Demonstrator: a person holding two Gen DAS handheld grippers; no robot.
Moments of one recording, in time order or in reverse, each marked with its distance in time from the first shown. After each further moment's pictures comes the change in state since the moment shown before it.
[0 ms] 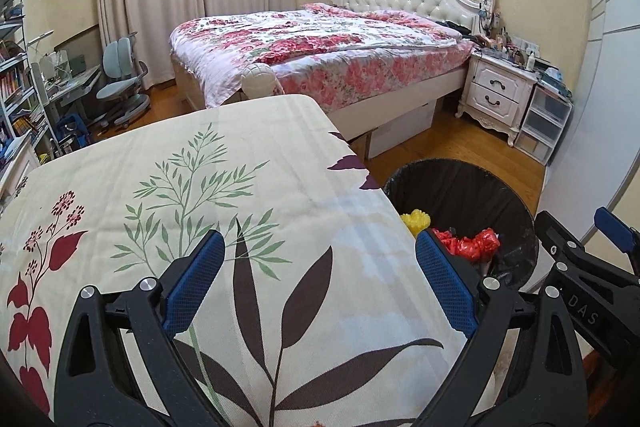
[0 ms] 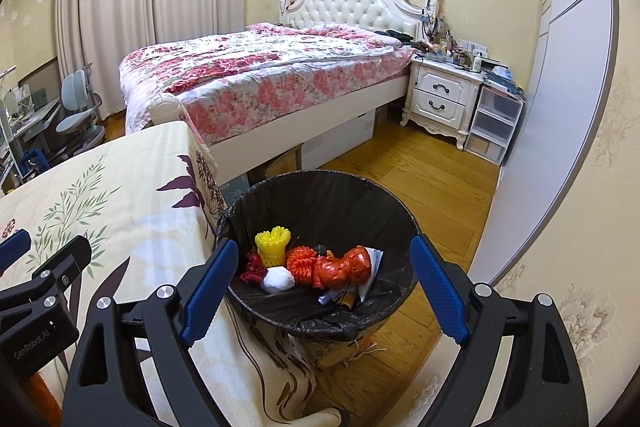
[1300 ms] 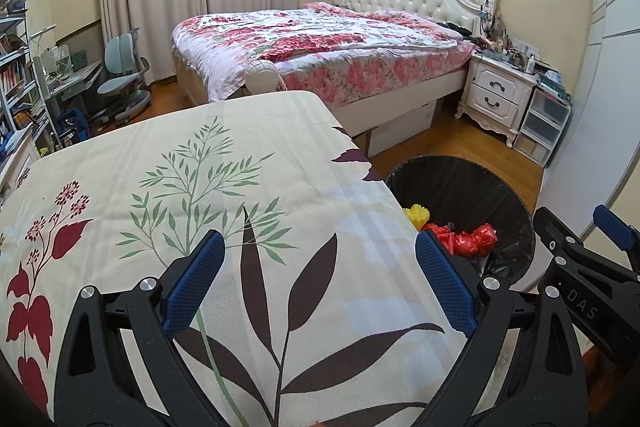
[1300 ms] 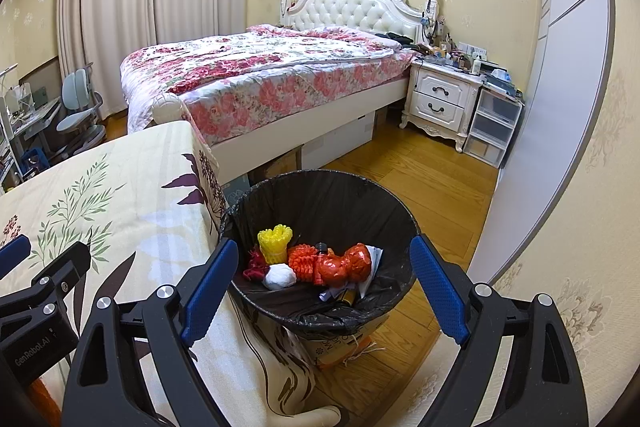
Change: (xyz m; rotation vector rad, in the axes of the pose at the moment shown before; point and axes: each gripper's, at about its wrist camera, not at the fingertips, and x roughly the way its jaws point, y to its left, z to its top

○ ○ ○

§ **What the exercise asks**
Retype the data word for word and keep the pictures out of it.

§ **Exercise solution**
Demonstrator: a person holding two Gen DAS handheld grippers; no robot.
Moments of one recording, in time order or in reverse, each marked with its distance in time from the first shown. After each further moment's pictures comes the change in state since the moment shown before it.
[0 ms] 
[0 ms] 
[1300 ms] 
[1300 ms] 
Change: (xyz m; rotation vector rad, in the axes of the pose at the moment shown before; point and axes: each gripper's, at about its wrist camera, not at the fingertips, and x roughly the way its jaws point, y to its left, z to its top

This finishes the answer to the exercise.